- Work to complete -
Reproduce the line that holds "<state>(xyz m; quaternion" together with all the lines after it up to the end of the entries.

- Supplied data -
○ ○ ○

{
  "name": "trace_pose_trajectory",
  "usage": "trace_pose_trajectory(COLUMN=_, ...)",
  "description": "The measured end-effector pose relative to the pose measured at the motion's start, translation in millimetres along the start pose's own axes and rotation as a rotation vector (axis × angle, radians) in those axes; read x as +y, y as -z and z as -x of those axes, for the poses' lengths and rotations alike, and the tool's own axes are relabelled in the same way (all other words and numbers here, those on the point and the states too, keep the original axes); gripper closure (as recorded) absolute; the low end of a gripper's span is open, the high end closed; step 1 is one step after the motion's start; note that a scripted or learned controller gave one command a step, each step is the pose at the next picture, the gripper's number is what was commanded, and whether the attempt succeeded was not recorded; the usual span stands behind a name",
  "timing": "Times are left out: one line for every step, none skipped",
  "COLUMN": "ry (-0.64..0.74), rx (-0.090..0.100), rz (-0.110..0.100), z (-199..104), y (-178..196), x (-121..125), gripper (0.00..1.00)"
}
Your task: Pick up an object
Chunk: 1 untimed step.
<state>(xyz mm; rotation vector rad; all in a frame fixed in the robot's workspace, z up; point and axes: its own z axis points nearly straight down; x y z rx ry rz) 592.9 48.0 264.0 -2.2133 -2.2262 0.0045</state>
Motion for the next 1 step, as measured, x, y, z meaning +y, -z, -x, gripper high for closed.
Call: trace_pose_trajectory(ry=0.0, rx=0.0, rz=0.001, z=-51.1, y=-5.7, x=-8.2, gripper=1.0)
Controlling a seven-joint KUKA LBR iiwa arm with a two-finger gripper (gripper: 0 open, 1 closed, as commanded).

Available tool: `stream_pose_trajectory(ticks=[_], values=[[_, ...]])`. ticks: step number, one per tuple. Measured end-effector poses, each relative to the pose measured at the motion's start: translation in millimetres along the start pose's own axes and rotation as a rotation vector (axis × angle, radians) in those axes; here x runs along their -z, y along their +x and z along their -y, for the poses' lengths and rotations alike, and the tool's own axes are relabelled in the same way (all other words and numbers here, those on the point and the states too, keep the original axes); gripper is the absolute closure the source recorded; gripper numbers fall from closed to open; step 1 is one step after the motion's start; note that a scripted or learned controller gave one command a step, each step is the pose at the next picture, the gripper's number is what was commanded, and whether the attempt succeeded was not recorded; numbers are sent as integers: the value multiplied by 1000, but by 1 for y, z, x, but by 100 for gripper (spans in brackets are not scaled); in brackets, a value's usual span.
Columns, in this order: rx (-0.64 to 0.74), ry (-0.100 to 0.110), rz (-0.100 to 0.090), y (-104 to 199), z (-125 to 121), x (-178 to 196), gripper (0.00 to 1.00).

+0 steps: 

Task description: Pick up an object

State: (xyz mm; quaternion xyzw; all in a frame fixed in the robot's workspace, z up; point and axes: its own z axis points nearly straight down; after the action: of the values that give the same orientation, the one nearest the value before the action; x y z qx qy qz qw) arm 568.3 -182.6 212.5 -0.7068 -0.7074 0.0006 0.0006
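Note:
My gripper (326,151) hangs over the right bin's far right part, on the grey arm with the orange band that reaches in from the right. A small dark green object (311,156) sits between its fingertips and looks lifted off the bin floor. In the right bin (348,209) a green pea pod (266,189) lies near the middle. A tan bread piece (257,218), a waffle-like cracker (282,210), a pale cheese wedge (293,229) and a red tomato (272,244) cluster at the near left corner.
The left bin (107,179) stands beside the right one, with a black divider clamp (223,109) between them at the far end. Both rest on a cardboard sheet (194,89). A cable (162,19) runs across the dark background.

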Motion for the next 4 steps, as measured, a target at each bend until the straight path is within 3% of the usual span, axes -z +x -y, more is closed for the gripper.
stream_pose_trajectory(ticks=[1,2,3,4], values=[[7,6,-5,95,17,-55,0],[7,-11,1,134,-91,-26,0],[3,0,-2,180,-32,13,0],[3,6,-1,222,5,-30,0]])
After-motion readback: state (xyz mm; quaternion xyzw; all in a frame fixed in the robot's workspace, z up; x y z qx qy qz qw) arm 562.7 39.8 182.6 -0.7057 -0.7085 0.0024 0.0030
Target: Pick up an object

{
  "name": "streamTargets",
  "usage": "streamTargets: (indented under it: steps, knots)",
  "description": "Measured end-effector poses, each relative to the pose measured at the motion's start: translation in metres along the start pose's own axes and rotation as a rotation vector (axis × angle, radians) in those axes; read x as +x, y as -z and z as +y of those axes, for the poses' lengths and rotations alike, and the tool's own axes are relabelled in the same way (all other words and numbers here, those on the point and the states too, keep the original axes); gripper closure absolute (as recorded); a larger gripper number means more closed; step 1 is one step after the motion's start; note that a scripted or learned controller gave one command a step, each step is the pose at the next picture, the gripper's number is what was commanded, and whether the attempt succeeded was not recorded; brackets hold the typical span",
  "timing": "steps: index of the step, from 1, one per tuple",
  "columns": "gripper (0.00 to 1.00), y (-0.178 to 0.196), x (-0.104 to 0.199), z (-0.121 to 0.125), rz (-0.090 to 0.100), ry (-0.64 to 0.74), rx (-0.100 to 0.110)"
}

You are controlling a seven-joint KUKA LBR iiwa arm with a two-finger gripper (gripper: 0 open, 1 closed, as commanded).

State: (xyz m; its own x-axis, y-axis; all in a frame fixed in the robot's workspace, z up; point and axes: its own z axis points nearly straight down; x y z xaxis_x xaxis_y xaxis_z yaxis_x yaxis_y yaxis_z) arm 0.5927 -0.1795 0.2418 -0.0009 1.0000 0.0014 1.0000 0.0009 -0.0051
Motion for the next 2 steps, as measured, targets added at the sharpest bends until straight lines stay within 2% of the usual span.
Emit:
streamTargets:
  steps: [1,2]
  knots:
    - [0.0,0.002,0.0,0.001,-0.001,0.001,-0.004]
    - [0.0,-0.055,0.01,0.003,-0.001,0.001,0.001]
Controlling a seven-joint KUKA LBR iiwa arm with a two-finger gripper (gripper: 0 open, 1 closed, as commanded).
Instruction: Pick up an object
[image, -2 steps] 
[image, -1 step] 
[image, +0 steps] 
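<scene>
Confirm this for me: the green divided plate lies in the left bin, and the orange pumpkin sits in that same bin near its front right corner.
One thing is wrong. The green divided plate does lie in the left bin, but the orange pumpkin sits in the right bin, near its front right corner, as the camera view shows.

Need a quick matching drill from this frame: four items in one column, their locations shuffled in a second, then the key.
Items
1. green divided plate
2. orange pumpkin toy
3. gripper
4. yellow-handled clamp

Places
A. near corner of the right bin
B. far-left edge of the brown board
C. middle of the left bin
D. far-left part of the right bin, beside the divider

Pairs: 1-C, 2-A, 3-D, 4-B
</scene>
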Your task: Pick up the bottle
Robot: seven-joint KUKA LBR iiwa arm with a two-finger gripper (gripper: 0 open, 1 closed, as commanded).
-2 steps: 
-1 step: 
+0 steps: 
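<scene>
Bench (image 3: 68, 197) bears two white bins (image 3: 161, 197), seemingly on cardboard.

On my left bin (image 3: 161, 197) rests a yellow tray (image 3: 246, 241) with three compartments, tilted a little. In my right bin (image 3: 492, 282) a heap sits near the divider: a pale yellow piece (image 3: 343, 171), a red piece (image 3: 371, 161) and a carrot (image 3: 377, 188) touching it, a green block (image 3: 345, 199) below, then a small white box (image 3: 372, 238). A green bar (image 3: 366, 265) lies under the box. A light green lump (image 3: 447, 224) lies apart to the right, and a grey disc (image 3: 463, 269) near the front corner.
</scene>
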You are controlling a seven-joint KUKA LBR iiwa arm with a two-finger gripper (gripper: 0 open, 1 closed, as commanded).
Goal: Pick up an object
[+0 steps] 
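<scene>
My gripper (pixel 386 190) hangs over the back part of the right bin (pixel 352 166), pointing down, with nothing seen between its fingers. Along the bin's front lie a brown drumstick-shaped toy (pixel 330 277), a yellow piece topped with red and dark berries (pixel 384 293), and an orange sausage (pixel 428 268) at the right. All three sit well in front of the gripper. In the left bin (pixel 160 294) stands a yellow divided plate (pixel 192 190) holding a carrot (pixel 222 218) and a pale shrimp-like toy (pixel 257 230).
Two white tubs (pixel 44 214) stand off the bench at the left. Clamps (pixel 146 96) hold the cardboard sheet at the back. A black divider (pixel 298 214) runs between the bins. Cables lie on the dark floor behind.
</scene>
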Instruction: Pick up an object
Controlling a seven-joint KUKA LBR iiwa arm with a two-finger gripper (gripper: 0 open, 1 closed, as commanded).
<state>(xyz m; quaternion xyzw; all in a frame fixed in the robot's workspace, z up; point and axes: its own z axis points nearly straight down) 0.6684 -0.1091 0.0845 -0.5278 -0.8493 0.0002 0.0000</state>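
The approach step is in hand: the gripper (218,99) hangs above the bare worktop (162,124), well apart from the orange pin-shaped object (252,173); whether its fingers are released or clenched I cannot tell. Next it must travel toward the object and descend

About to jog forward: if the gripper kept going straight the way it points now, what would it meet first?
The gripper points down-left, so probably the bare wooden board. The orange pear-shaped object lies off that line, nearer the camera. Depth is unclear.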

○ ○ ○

- Task solution -
<state>(xyz m; quaternion xyzw; all in a frame fixed in the robot's workspace, z up; point and axes: its own z axis points nearly straight down) 0.6684 -0.1091 0.0845 -0.5278 -0.8493 0.0002 0.0000</state>
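The approach step is in hand: the gripper (218,99) hangs above the bare worktop (162,124), well apart from the orange pin-shaped object (252,173); whether its fingers are released or clenched I cannot tell. Next it must travel toward the object and descend

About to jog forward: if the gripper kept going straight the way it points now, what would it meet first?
The gripper points down-left, so probably the bare wooden board. The orange pear-shaped object lies off that line, nearer the camera. Depth is unclear.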

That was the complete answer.